Negative effects of abortion bans
Teter said that in some states, such as Texas, the negative outcomes abortion bans have had on health outcomes is already clear. He said that, in Texas last year, the infant mortality rate increased by 12 percent.
Farrell said Project 2025’s impact would be especially harmful to women of color in various ways. It would harm immigrant girls who cross the border to the U.S. without an adult by banning their ability to receive an abortion. Project 2025 explicitly calls for that ban.

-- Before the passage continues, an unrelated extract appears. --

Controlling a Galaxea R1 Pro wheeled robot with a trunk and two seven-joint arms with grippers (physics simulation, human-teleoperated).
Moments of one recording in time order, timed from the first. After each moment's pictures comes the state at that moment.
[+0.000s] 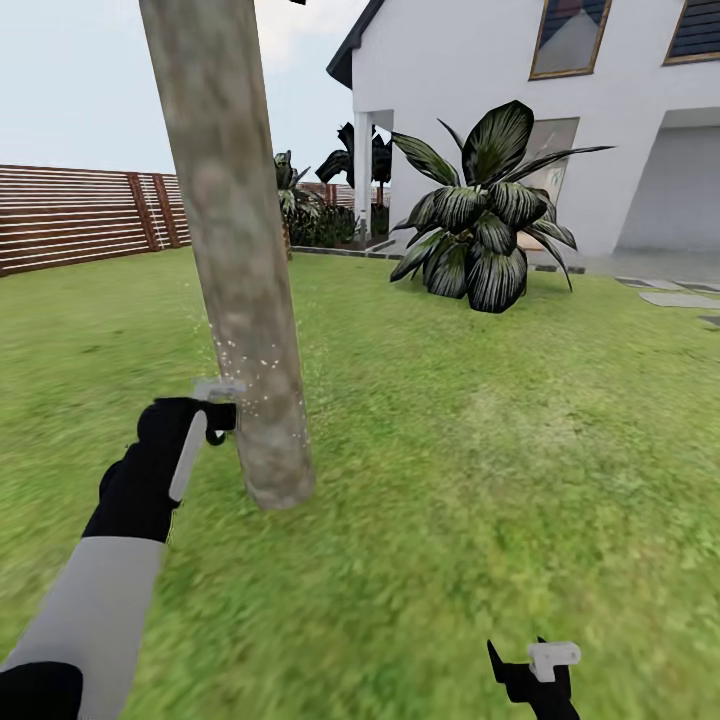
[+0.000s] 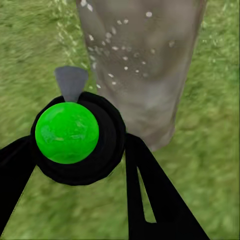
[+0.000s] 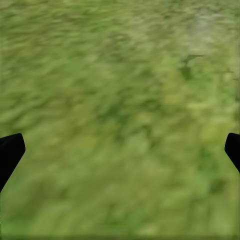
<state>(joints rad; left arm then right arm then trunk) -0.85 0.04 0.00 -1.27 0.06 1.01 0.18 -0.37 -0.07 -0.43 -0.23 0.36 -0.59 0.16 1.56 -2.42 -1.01</state>
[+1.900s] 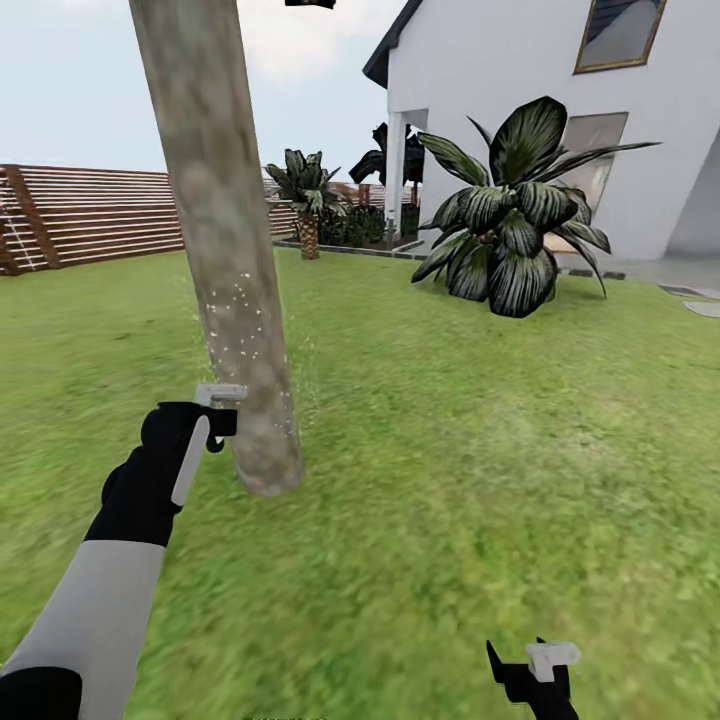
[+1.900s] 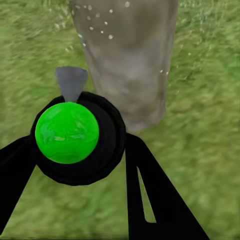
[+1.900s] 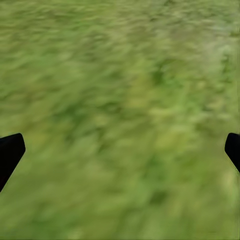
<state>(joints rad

Farrell said another way it would harm communities of color is through the banning of abortion in general. She said research shows that if abortion is banned, Black women’s deaths will rise in the U.S. by 39 percent. Black women already suffer higher rates of maternal morbidity and mortality due to systemic racism in the healthcare system.
Farrell said there would likely be increases in maternal and infant mortality rates, for other communities of color as well.
“The existential crisis really can’t be overstated,” Farrell said.